The official American account went like this:
To be fair, the military admitted that the target of this manhunt was not, in fact, among those captured or killed."The operation's objective was an individual reported to be a long time Special Groups member specializing in kidnapping operations. Intelligence indicates he is a well-known cell leader and has previously sought funding from Iran to carry out high profile kidnappings. Upon arrival, the ground force began to clear a series of buildings in the target area and received sustained heavy fire from adjacent structures, from automatic weapons and rocket propelled grenades, or RPGs. Responding in self-defense, Coalition forces engaged, killing an estimated 33 criminals. Supporting aircraft was also called in to engage enemy personnel maneuvering with RPGs toward the ground force, killing an estimated six criminals. Upon departing the target area, Coalition forces continued to receive heavy fire from automatic weapons and RPGs and were also attacked by an improvised explosive device. Responding in self-defense, the ground force engaged the hostile threat, killing an additional estimated 10 combatants. All total, Coalition forces estimate that 49 criminals were killed in three separate engagements during this operation. Ground forces reported they were unaware of any innocent civilians being killed as a result of this operation."
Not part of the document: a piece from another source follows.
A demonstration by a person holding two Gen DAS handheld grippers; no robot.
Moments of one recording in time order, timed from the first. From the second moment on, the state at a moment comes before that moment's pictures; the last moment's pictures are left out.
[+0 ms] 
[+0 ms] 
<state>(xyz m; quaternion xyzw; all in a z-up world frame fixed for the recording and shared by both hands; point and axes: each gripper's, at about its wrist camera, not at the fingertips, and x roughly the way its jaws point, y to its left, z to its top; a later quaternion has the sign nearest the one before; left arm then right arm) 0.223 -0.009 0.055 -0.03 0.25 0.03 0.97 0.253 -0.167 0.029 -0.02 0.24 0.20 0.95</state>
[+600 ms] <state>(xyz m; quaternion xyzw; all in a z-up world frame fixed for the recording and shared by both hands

After the "operation," television news outlets broadcast images of grieving families in the streets of Sadr City. One man reported that his neighbor's 6-year-old child had been killed, and a 2-year-old wounded. Arab television outlets caught scenes of ambulances with wailing sirens carrying the injured to the Imam Ali hospital, the largest in Sadr City, where doctors were shown treating the casualties, including children.
Typically with such incidents, those 49 dead "criminals" turned back into civilians when local police began checking, including two (not three) children in their final count.
Iraqi Prime Minister Nouri al-Maliki vowed an investigation for which U.S. military officials offered to form a joint committee; but, as is so often the case in such "investigations," there have been no follow-up reports. In this "incident," the U.S. military, as far as we know, still stands by its assertion that no civilians were killed or wounded.
Two months earlier, in a similar incident, the U.S. military claimed 32 "suspected insurgents" killed during an airstrike, also in Sadr City, a claim disputed by Iraqis in the neighborhood, followed by the usual promise of an investigation -- of which, once again, nothing more was heard.